Le début d'une longue bataille avec le Congrès. La publication du document ne marque que le début d'une longue bataille avec le Congrès car c'est lui, et non la Maison-Blanche, qui tient les cordons de la bourse. Or, si les deux chambres sont contrôlées par les républicains, la majorité et le président ne sont pas, loin s'en faut, à l'unisson. Plusieurs poids lourds républicains du Congrès ont déjà pris leur distance avec certaines propositions. "L'aide étrangère n'est pas de la charité", a ainsi souligné le sénateur Marco Rubio, estimant qu'elle était cruciale pour la sécurité nationale.

Un budget pour l'environnement réduit. La puissante Agence de protection de l'environnement (EPA) devrait aussi subir des coupes spectaculaires dans ce document sur exercice budgétaire 2018, qui commence le 1er octobre 2017. Depuis son arrivée au pouvoir le 20 janvier, Donald Trump, qui a par le passé mis en doute la réalité du changement climatique, martèle sa volonté de supprimer nombre de réglementations fédérales sur l'environnement qu'il juge inutiles, affirmant qu'elles sont un obstacle aux créations d'emplois.
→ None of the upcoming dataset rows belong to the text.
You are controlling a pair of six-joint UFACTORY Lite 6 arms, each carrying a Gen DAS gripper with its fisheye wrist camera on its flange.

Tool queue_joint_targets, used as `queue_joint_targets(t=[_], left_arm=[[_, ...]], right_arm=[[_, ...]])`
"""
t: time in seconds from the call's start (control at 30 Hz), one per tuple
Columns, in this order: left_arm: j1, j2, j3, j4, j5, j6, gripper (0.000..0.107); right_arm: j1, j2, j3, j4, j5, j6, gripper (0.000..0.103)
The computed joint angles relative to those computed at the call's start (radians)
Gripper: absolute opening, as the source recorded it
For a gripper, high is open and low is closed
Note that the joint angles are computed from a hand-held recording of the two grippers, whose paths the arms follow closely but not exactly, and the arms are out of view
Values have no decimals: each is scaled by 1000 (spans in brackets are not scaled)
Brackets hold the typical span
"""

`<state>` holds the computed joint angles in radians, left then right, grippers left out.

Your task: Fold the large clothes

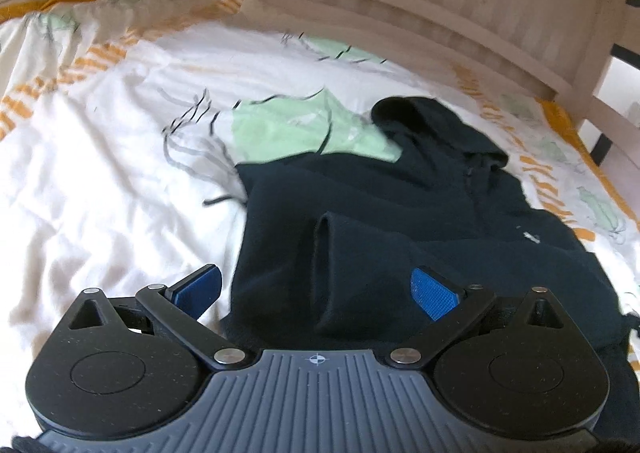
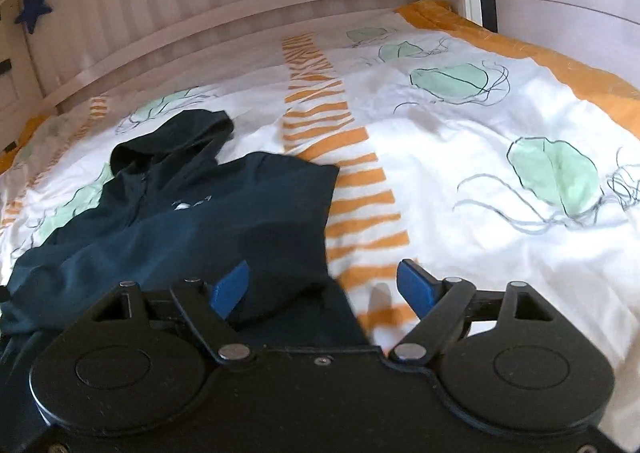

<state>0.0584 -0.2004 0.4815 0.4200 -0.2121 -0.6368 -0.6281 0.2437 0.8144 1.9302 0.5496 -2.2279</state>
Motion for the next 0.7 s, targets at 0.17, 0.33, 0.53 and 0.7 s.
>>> queue_joint_targets(t=[0.17, 0.33, 0.53, 0.7], left_arm=[[-104, 1, 24, -311, -7, 331, 103], [-166, 132, 89, -468, -66, 469, 103], [-127, 335, 113, -474, -164, 487, 103], [-144, 345, 92, -519, -217, 534, 103]], right_arm=[[29, 104, 35, 203, -127, -267, 96], [9, 87, 17, 179, -119, -262, 96], [-5, 88, 37, 80, -108, -156, 96], [-20, 53, 43, 14, -75, -47, 97]])
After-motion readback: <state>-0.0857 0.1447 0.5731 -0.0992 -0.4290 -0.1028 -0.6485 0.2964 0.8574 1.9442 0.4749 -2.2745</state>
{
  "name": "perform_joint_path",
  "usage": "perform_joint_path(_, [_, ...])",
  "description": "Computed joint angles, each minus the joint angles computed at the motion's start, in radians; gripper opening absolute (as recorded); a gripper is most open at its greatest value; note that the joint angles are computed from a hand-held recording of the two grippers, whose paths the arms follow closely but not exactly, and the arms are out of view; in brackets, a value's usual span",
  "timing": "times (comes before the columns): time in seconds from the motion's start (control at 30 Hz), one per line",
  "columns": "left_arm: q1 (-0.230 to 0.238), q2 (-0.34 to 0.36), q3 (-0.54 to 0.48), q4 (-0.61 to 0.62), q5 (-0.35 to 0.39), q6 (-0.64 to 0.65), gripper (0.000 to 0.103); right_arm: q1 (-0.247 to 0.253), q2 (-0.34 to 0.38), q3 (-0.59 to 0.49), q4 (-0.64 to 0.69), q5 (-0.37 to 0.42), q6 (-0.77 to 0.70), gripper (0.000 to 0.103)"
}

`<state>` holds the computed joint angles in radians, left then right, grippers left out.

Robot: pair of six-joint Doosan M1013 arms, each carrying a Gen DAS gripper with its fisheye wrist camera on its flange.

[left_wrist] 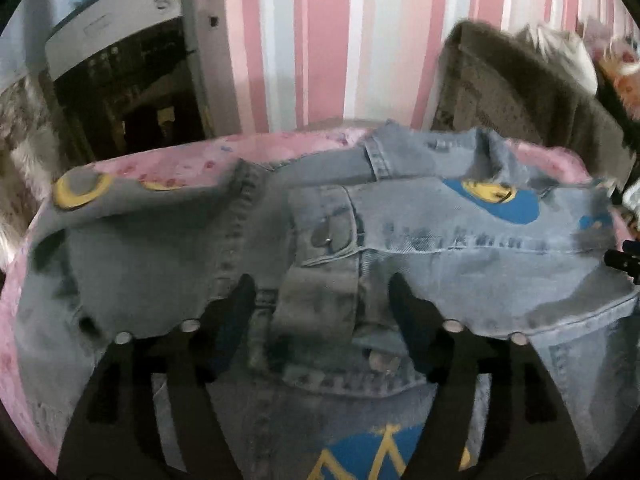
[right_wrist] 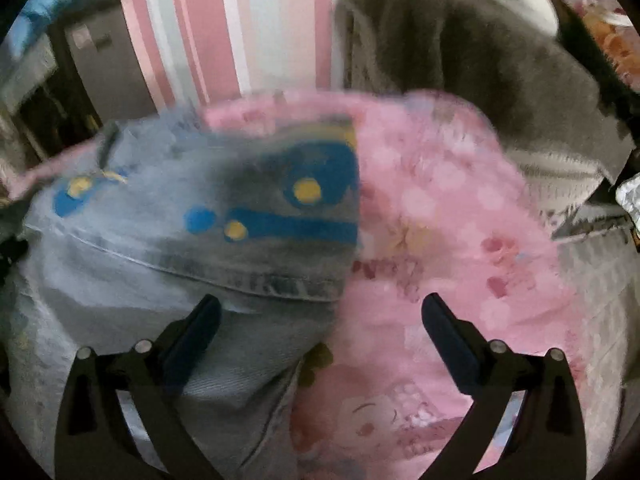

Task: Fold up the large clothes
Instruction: 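Grasp the jacket front with the left gripper and lay it flat, then grasp the jacket sleeve with the left gripper and fold it across the back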

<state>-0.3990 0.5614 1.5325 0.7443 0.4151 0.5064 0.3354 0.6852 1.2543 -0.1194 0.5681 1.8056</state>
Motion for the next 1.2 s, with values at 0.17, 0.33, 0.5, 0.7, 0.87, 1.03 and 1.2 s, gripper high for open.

1,5 milliard de dollars pour le mur avec le Mexique. Le document budgétaire devrait aussi inclure les premiers chiffres sur le sommes allouées à court terme à la construction d'un mur à la frontière avec le Mexique pour freiner l'afflux de clandestins, promesse de campagne emblématique de Donald Trump. Selon le directeur du budget, une somme de 1,5 milliard de dollars (1,40 milliard d'euros) sera prévue sur l'année 2017 et quelque 2,6 milliards de dollars (2,4 milliards d'euros) pour la suivante.